*Problem description*:
Exact copy, no pictures: take the lines of the listing below from the first through the one containing "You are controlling".

[[ Supplied material, beginning ]]

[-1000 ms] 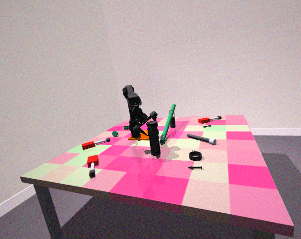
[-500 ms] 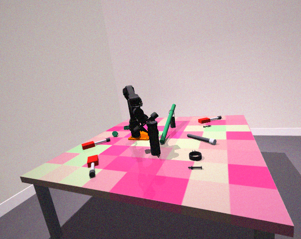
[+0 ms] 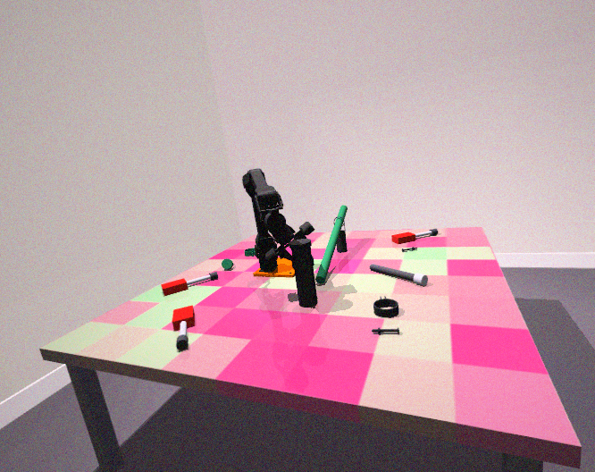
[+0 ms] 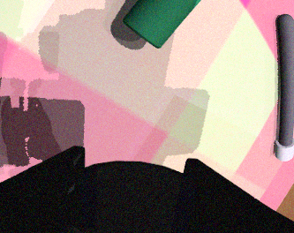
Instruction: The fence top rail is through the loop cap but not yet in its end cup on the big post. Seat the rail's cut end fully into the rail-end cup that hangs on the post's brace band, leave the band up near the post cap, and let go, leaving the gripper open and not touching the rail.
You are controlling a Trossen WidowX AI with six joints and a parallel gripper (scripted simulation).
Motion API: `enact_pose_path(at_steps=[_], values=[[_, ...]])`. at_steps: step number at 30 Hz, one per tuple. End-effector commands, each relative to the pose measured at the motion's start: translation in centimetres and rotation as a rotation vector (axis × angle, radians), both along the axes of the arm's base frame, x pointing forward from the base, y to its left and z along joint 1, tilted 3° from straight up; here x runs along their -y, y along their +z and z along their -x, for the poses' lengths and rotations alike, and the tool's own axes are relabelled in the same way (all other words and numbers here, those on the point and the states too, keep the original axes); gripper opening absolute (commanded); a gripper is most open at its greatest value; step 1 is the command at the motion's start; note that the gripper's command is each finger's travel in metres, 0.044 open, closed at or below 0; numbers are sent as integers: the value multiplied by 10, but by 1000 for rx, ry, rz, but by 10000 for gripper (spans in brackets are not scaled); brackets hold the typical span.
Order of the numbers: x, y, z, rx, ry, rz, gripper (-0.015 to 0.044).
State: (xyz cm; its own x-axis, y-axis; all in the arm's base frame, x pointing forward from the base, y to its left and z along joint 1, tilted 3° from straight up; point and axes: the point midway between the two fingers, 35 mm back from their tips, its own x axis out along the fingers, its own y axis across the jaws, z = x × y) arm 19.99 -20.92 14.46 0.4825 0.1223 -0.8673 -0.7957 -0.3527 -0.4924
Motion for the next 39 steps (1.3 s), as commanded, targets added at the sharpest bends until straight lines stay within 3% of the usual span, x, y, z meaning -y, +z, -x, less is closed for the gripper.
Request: enact_pose_path(at_steps=[1, 39], values=[[-1, 0, -3, 6, -28, 4, 0], [-7, 1, -31, 30, -334, -6, 0]])
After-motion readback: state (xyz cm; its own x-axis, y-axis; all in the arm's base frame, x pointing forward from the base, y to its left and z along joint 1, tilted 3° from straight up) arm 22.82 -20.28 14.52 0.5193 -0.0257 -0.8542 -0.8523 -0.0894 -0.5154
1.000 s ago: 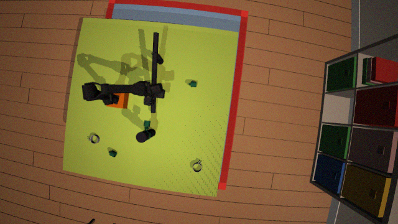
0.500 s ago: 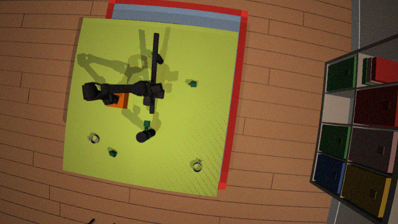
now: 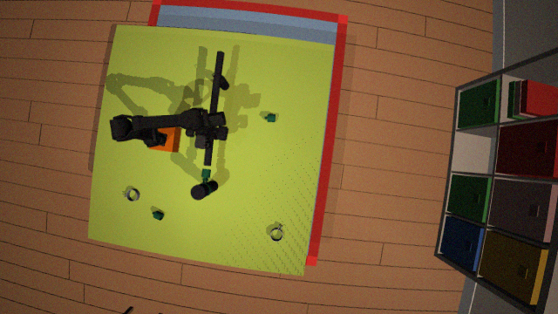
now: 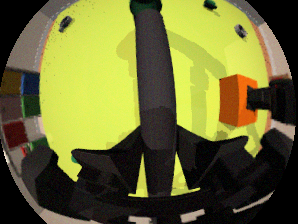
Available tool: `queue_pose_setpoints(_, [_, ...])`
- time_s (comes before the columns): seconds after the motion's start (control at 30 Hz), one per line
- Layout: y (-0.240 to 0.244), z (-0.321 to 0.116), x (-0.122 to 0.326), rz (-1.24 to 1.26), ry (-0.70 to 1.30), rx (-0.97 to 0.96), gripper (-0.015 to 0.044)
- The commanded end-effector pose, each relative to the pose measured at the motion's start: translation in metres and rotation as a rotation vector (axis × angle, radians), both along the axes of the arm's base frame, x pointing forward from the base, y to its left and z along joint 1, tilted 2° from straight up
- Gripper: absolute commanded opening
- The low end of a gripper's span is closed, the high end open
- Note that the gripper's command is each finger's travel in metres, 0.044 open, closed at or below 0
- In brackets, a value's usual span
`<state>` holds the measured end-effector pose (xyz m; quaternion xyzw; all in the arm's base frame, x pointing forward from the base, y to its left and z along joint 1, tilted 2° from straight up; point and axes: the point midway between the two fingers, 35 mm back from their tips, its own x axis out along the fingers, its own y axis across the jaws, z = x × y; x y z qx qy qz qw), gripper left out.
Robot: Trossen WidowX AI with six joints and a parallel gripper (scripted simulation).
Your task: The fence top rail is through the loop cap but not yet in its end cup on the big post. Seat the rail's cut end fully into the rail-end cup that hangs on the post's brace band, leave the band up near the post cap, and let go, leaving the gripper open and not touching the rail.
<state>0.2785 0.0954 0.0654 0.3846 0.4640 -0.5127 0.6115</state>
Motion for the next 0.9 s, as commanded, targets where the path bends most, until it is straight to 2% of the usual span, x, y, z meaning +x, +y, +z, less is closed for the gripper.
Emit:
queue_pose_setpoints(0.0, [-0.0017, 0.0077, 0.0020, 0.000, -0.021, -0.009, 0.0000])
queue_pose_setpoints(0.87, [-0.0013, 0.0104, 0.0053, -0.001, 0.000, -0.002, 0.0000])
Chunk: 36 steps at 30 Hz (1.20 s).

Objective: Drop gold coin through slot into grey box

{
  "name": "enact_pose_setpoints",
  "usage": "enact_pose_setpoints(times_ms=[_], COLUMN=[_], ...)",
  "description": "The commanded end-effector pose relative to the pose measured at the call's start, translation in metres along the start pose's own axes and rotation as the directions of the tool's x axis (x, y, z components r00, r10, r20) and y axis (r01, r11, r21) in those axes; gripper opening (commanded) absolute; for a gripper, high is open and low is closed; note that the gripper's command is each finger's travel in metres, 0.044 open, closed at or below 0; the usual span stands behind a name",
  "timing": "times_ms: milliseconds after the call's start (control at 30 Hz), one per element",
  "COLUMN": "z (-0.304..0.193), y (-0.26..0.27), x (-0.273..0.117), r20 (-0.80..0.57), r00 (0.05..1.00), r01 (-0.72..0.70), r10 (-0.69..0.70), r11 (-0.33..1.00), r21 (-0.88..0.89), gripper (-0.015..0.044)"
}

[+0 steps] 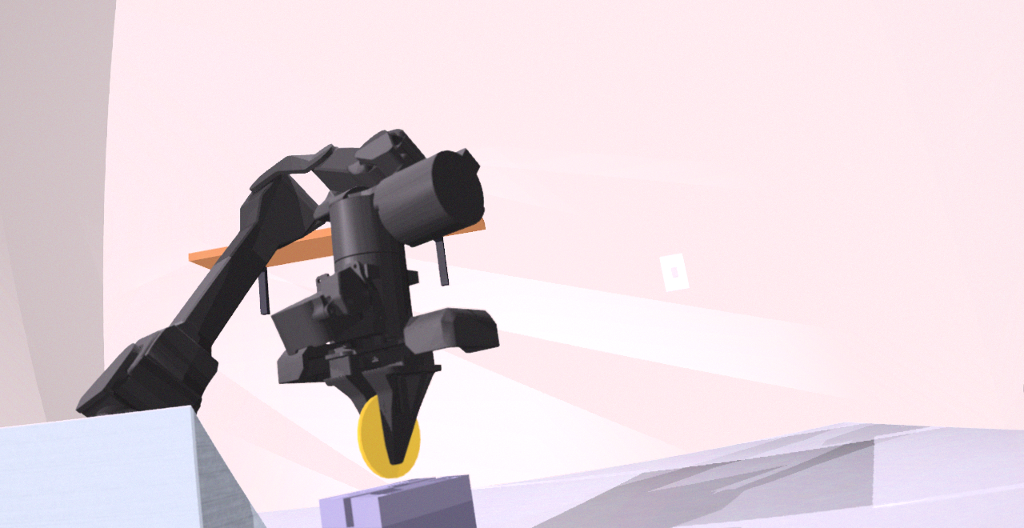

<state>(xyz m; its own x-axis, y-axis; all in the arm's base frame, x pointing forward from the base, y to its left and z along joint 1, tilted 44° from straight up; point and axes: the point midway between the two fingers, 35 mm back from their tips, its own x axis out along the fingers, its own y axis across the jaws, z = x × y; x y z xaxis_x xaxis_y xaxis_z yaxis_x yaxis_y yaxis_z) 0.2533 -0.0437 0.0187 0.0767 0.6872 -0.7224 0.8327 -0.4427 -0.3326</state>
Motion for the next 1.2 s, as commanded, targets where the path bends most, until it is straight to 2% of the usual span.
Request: enact_pose_setpoints(times_ms=[0,233,433,733,1067,1167], z=[0.0,0.0,0.0,0.0,0.0,0.001], y=[-0.001,-0.001,0.0,0.0,-0.001,-0.004], x=[0.003,0.006,0.003,0.003,-0.023,-0.053], r20=[-0.005,-0.005,0.0,0.0,0.0,-0.005], r00=[1.0,1.0,1.0,1.0,1.0,1.0], r01=[0.002,0.002,0.0,0.0,0.002,0.009], r10=[-0.002,-0.002,0.0,0.0,-0.002,-0.009], r11=[1.0,1.0,1.0,1.0,1.0,1.0], r21=[0.008,0.008,0.0,0.0,0.003,0.009], gripper=[0.0,0.0,0.0158,0.0161,0.0423,0.044])
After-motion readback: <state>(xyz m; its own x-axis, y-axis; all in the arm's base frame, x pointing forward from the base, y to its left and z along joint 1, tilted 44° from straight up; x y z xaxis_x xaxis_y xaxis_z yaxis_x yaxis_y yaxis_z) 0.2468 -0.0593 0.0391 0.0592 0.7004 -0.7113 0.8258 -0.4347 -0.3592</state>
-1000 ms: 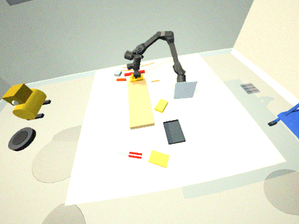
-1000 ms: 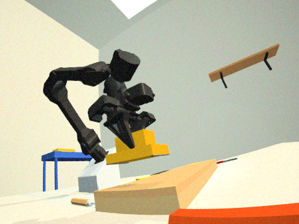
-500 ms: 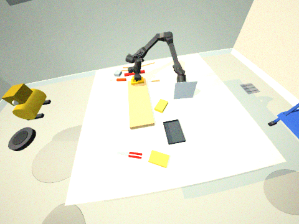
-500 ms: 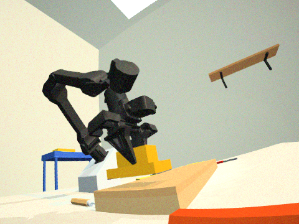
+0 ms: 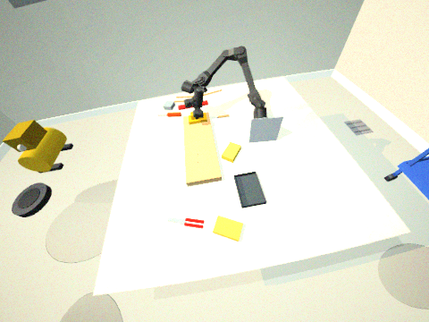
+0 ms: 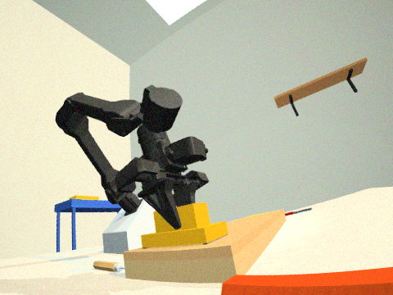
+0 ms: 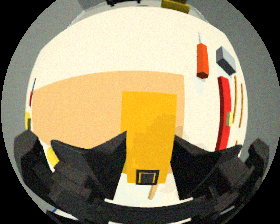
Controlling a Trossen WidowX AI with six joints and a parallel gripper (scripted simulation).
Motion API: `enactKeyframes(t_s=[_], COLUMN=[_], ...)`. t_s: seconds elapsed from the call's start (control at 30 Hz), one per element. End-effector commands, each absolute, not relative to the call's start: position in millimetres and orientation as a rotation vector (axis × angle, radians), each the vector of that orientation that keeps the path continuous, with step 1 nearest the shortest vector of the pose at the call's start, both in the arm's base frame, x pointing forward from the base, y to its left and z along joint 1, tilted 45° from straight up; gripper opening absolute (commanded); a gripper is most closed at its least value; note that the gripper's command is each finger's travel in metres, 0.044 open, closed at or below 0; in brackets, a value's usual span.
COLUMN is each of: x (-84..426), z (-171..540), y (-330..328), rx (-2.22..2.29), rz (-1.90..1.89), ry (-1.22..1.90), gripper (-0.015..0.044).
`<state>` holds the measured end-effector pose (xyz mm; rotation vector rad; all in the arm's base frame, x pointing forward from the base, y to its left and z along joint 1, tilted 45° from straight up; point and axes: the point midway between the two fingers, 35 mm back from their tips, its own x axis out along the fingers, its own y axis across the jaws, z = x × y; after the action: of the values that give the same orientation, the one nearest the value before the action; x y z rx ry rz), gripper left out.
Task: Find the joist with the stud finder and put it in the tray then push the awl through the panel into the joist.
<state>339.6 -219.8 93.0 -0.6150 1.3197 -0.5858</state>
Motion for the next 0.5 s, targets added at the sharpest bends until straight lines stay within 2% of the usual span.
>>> enactKeyframes(t_s=[0.0, 0.47], x=[340.5, 342.1], z=[90.3, 57.4], y=[-218.6, -185.8], rx=[-0.619, -0.617], rz=[-0.578, -0.576], ry=[1.318, 1.319], gripper=[0.0, 0.0])
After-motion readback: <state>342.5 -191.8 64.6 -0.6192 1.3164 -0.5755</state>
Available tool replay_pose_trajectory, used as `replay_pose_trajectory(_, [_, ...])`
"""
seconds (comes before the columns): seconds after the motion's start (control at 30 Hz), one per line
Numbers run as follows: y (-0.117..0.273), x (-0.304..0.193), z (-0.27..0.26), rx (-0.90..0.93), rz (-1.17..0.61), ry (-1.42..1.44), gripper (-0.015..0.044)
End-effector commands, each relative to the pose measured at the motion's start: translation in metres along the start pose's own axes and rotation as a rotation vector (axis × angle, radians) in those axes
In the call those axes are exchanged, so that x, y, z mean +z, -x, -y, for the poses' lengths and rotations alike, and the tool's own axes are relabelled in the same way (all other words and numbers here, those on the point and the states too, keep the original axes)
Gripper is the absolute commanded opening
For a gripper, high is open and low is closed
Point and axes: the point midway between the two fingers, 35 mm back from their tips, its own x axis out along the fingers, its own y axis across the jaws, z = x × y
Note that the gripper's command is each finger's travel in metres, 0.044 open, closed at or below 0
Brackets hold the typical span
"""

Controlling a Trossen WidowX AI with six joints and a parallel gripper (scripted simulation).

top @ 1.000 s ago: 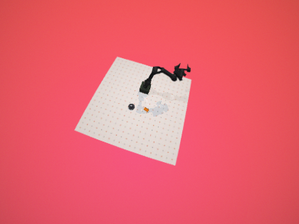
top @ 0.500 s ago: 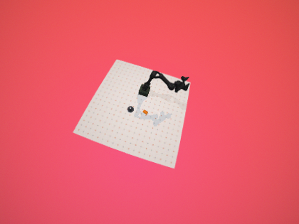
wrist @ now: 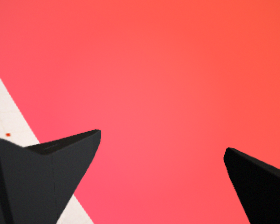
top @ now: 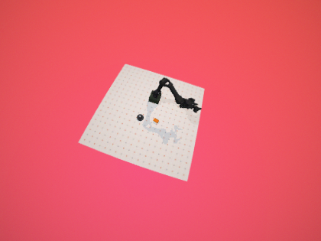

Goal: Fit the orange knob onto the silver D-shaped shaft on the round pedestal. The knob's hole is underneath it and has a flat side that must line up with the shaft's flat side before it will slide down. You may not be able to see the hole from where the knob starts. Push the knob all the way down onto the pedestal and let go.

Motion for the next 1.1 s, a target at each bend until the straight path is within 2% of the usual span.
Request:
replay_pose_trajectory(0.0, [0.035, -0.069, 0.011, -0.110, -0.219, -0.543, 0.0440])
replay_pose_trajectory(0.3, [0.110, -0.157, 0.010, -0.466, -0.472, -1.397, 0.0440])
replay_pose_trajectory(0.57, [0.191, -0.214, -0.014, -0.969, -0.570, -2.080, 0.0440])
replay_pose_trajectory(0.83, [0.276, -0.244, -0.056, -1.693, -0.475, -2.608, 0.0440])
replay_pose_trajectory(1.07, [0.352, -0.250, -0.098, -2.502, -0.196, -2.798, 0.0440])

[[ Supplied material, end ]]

*Answer space*:
[-1000 ms] 
[-500 ms] 
[+0 ms] 
[+0 ms] 
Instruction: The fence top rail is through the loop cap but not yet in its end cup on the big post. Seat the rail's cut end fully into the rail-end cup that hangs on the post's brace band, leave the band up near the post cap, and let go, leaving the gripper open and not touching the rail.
You are controlling a Trossen WidowX AI with six joints and a parallel gripper (scripted simulation).

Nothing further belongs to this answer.